Step 4: Restart the service to apply the changes:

sudo rc-service nginx restart

Now, if nginx crashes or exits unexpectedly, OpenRC will automatically attempt to restart it after a 5-second delay.


Creating a Custom Monitoring Script

For more complex monitoring scenarios or when you need to perform additional actions before restarting a service, a custom script can be useful.

Step 1: Create a new script file:

sudo nano /usr/local/bin/service-monitor.sh

Step 2: Add the following content to the script:

#!/bin/bash

SERVICE_NAME="nginx"
MAX_RESTARTS=3
RESTART_INTERVAL=300

restart_count=0
last_restart_time=0

while true; do
    if ! rc-service $SERVICE_NAME status > /dev/null 2>&1; then
        current_time=$(date +%s)
        if [ $((current_time - last_restart_time)) -ge $RESTART_INTERVAL ]; then
            restart_count=0
        fi
        
        if [ $restart_count -lt $MAX_RESTARTS ]; then
            echo "$(date): $SERVICE_NAME is down. Attempting restart..." >> /var/log/service-monitor.log
            rc-service $SERVICE_NAME restart
            last_restart_time=$current_time
            restart_count=$((restart_count + 1))
        else
            echo "$(date): $SERVICE_NAME failed to restart $MAX_RESTARTS times. Manual intervention required." >> /var/log/service-monitor.log
            exit 1
        fi
    fi
    sleep 60
done

This script checks the service status every minute. If the service is down, it attempts to restart it up to 3 times within a 5-minute interval. If the service fails to restart after 3 attempts, the script exits and logs an error message.
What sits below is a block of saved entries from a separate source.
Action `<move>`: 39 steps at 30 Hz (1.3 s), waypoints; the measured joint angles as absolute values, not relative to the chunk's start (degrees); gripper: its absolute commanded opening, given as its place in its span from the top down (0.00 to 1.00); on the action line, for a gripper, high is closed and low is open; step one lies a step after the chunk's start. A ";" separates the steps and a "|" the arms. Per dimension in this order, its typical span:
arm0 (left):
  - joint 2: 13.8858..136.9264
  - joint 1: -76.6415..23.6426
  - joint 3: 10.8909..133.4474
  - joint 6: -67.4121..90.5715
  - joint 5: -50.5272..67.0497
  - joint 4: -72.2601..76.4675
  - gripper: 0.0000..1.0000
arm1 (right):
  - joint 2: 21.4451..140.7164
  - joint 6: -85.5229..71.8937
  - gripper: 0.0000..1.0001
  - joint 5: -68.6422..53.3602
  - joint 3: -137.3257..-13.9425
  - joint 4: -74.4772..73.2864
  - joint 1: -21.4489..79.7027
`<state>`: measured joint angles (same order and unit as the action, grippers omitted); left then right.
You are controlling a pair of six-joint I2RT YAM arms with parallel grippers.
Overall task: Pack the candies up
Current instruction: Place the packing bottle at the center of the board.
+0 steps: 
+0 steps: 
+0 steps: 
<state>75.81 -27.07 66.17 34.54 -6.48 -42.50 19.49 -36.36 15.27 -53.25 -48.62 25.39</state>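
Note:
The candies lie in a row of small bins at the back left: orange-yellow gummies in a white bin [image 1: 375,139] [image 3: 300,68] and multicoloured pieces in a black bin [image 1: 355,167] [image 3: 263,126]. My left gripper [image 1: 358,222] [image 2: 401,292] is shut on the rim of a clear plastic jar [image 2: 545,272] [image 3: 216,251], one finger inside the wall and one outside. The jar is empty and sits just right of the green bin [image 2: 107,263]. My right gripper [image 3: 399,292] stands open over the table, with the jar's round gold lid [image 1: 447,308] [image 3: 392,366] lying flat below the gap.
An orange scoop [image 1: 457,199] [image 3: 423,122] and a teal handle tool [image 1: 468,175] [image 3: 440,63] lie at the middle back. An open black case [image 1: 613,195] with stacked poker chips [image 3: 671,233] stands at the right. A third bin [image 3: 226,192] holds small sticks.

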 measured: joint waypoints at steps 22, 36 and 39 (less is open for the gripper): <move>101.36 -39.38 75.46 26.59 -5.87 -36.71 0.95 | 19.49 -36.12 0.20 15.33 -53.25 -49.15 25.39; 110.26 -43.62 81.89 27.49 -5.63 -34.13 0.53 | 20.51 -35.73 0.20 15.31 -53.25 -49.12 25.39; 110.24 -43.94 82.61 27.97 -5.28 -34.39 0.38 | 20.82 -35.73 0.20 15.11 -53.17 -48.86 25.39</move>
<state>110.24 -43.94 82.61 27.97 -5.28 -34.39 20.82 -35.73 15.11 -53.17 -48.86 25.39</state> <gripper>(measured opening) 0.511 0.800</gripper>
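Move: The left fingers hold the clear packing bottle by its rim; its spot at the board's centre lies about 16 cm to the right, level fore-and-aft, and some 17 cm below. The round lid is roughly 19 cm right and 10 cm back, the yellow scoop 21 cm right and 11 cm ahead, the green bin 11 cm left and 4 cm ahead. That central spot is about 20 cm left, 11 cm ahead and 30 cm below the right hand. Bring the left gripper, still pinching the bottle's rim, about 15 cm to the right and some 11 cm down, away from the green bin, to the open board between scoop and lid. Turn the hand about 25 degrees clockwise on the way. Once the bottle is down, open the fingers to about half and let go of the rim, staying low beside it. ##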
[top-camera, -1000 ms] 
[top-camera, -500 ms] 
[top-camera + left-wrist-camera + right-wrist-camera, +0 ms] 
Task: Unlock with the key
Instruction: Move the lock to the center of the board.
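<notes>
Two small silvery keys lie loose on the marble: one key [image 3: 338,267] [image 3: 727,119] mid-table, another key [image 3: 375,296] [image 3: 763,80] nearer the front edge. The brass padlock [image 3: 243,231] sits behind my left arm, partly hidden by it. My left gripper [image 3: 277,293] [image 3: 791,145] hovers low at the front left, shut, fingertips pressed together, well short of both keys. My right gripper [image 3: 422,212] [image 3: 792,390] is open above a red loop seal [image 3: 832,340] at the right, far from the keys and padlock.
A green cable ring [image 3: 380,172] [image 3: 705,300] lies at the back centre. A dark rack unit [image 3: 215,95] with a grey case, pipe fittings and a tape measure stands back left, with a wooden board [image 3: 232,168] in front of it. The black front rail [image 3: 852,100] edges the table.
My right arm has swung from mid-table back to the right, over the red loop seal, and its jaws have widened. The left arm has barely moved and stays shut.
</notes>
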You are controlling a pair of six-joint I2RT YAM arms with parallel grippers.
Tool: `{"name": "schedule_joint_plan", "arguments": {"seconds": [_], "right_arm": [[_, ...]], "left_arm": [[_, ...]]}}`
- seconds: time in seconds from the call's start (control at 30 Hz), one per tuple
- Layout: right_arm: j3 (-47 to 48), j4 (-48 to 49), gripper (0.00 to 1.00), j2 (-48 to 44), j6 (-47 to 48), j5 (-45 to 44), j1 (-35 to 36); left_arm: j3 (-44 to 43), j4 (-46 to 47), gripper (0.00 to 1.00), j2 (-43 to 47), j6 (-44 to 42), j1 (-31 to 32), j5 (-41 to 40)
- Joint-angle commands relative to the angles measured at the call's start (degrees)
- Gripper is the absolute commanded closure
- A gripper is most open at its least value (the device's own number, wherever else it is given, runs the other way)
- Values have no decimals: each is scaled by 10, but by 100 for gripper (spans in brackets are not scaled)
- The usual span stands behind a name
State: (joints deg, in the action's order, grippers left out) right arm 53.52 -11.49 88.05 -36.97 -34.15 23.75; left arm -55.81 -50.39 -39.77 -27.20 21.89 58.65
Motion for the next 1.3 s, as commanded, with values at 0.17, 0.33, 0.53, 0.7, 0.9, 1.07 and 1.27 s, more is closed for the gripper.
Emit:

Step 3: Make the script executable:

sudo chmod +x /usr/local/bin/service-monitor.sh

Step 4: Create a new OpenRC service for the monitoring script:

sudo nano /etc/init.d/service-monitor

Add the following content:

#!/sbin/openrc-run

name="Service Monitor"
command="/usr/local/bin/service-monitor.sh"
command_background=true
pidfile="/run/service-monitor.pid"

depend() {
    need net
    after nginx
}

Step 5: Make the new service file executable:

sudo chmod +x /etc/init.d/service-monitor

Step 6: Add the monitoring service to the default runlevel:

sudo rc-update add service-monitor default

Step 7: Start the monitoring service:

sudo rc-service service-monitor start

This method provides more flexibility and control over the restart process, allowing you to implement custom logic and logging.


Using Supervisor with OpenRC

For advanced service management and monitoring, Supervisor can be integrated with OpenRC. Supervisor is a process control system that can monitor and automatically restart services.

Step 1: Install Supervisor:

sudo apk add supervisor

Step 2: Create a configuration file for the service you want to monitor:

sudo nano /etc/supervisor.d/nginx.ini

Add the following content:

[program:nginx]
command=/usr/sbin/nginx -g "daemon off;"
autostart=true
autorestart=true
startretries=5
numprocs=1
startsecs=0
process_name=%(program_name)s_%(process_num)02d
stderr_logfile=/var/log/supervisor/%(program_name)s_stderr.log
stderr_logfile_maxbytes=10MB
stdout_logfile=/var/log/supervisor/%(program_name)s_stdout.log
stdout_logfile_maxbytes=10MB

This configuration tells Supervisor to start nginx, automatically restart it if it crashes, and manage its log files.

Step 3: Create an OpenRC service file for Supervisor:

sudo nano /etc/init.d/supervisord

Add the following content:

#!/sbin/openrc-run

name="Supervisor daemon"
command="/usr/bin/supervisord"
command_args="-c /etc/supervisord.conf"
pidfile="/run/supervisord.pid"

depend() {
    need net
}

Step 4: Make the service file executable:

sudo chmod +x /etc/init.d/supervisord

Step 5: Add Supervisor to the default runlevel:

sudo rc-update add supervisord default

Step 6: Start the Supervisor service:

sudo rc-service supervisord start

Now Supervisor will manage the nginx service, automatically restarting it if it crashes. You can add more services to Supervisor by creating additional configuration files in /etc/supervisor.d/.


Implementing automatic service recovery in OpenRC enhances system reliability by minimizing downtime caused by service failures. Whether you choose the built-in respawn feature, a custom monitoring script, or integrate with Supervisor, these methods ensure that critical services remain operational. Remember to test your chosen solution thoroughly and monitor system logs to catch any persistent issues that may require manual intervention.